→ **What is being asked**
Could you return every record below word for word, leaving out the pictures?

→ **Data records**
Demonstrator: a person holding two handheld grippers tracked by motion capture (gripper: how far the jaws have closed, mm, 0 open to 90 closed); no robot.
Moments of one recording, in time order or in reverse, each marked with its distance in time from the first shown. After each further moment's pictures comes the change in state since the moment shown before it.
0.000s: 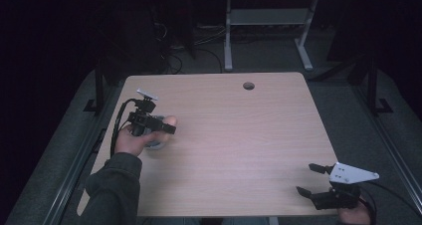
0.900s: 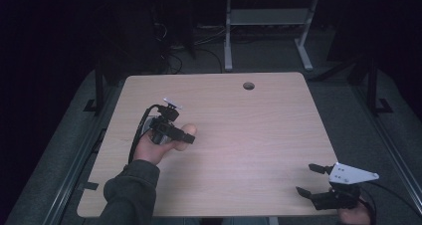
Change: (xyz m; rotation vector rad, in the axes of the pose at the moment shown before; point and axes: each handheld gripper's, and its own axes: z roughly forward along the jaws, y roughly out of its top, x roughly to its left) left arm -0.052 0.000 0.028 0.057 0.005 0.130; right arm 0.002 0.001 0.000 0.004 -0.002 -0.004
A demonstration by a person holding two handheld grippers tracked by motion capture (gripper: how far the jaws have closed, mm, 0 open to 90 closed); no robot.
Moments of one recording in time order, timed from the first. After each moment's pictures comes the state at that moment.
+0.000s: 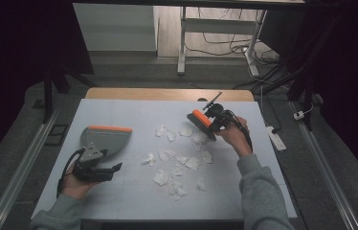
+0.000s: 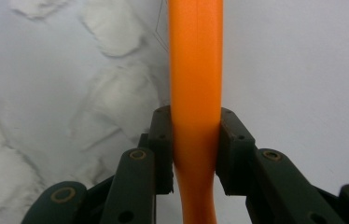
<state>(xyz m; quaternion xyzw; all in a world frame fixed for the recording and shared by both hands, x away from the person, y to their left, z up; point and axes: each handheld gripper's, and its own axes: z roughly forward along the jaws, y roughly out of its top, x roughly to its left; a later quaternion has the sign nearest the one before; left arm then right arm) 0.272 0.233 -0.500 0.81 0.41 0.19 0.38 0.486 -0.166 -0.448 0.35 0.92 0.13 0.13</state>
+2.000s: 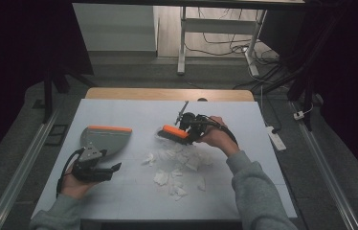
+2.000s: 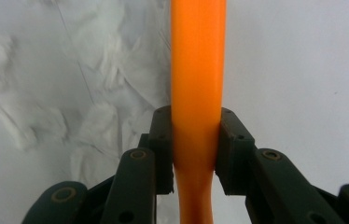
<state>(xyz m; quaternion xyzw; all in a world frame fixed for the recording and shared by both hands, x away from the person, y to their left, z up) 0.273 0.236 -0.501 0.80 0.42 0.19 0.38 0.451 -0.093 -0.445 0.11 0.98 0.13 0.10</state>
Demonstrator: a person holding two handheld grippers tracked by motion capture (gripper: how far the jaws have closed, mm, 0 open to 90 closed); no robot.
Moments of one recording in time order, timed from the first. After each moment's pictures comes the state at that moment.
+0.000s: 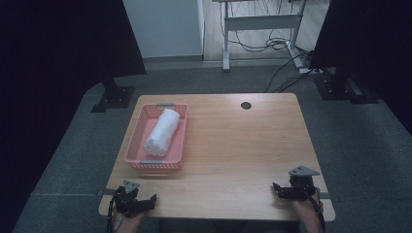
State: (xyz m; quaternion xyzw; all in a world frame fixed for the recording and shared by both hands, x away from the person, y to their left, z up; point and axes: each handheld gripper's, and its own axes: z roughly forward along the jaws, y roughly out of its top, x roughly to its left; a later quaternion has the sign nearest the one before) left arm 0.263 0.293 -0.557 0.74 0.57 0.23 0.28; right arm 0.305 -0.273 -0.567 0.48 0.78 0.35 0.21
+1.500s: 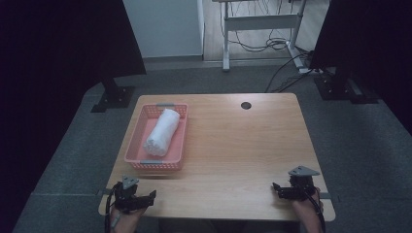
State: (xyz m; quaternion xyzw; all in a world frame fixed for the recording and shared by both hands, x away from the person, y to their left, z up) left arm 0.261 0.285 -0.520 0.74 0.56 0.22 0.30; right arm 0.305 -0.273 -0.567 0.48 0.78 0.35 0.21
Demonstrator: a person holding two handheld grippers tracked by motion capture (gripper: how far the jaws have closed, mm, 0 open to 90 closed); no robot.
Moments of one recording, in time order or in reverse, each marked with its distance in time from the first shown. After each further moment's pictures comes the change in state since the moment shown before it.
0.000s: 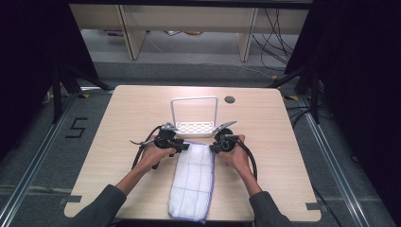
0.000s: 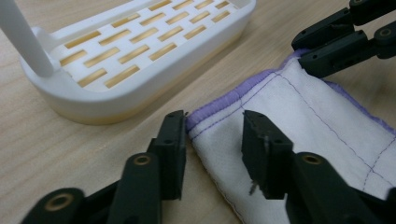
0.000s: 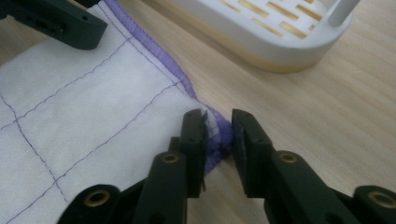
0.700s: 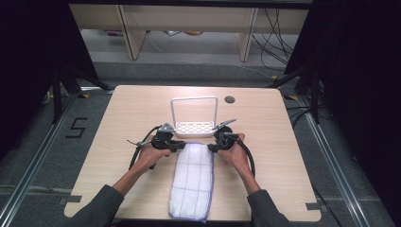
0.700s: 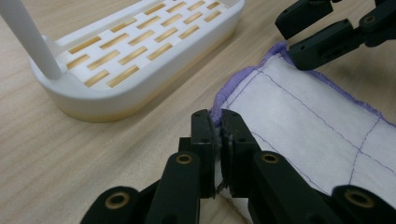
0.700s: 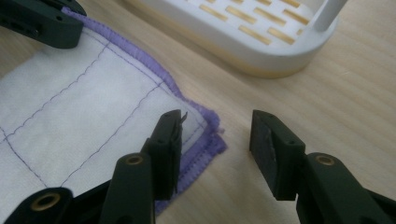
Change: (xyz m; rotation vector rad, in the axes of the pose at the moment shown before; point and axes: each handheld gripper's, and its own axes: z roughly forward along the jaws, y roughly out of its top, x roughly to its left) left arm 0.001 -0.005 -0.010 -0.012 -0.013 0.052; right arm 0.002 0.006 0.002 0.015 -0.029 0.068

→ **Result of this exercise**
Demonstrator: a person holding two handheld grippers tracked by motion capture (gripper: how far the jaws have closed, mm, 0 open to 90 closed); no robot.
Moments of one recording, in time order or in reverse, each marked with its distance in time from the first shown. After each further moment's pictures comes the change in state since the moment shown before it.
0.000s: 
0.900s: 
Change: (xyz m; rotation vector rad, in the axes of the pose at the moment shown before; point and axes: each handheld gripper's, and its own axes: z roughly forward along the jaws, y roughly out of its top, x roughly to its left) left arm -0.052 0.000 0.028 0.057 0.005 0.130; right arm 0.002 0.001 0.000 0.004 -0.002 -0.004
A demonstration by a person holding two handheld grippers tracked by motion capture (gripper: how far the jaws have closed, mm, 0 open to 90 closed); no robot.
Moments of one recording in time order, timed from the first. After each moment's pictures comes the state at that moment.
+0.000s: 
+0.000s: 
<state>(xyz m; quaternion xyzw; all in a world frame fixed for the recording and shared by both hands, x away from the person, y to their left, z up; point and axes: each handheld gripper's, and its own axes: z roughly forward along the jaws, y roughly out of its top, x roughly to its left; a later quaternion has the sign nearest the one before; left arm then right arm) 0.272 0.233 -0.500 0.81 0.41 0.19 0.38 0.486 -0.166 -0.448 0.35 0.92 0.13 0.13</state>
+2.000s: 
+2.000s: 
<state>(xyz m; quaternion xyzw; all in a world frame fixed for the recording and shared by both hands, x away from the person, y to their left, z up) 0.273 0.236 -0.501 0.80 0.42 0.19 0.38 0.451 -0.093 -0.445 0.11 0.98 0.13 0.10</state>
Demonstrator: a person holding two handheld grippers tracked by motion capture (gripper: how far the jaws have closed, mm, 0 open to 90 closed); no robot.
Moments of one recording in time order, timed from the first. After each moment's pictures comes the state at that moment.
+0.000s: 
State: (xyz m; quaternion xyzw; all in a world frame fixed for the recording and shared by both hands, x away from the person, y to their left, z up; point and axes: each handheld gripper's, and its own axes: z roughly forward along the jaws, y roughly out of its top, x roughly to its left; a later quaternion has the sign nearest the one before) left arm 0.263 0.293 -0.557 0.74 0.57 0.23 0.28; right arm 0.305 -0.273 -0.567 0.48 0.78 0.35 0.21
+1.500s: 
State: (xyz m; quaternion xyzw; all in a world frame fixed for the recording and shared by both hands, x away from the person, y to their left, z up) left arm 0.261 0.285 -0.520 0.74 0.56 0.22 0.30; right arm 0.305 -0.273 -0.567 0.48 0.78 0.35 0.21
Demonstrator: a person holding two handheld grippers tracked by motion capture (gripper: how far the jaws have closed, mm, 0 open to 90 closed); no robot.
Moments of one recording, in time order or in reverse, each marked with its distance in time from the first shown. After each further moment's pictures comes the change in state since the moment shown before it.
0.000s: 
0.000s: 
0.000s: 
0.700s: 
0.700s: 
0.700s: 
Change: (xyz m; rotation vector rad, in the axes of the pose at the moment shown before; point and axes: each handheld gripper's, and its own axes: z roughly forward along the jaws, y roughly out of its top, x roughly to its left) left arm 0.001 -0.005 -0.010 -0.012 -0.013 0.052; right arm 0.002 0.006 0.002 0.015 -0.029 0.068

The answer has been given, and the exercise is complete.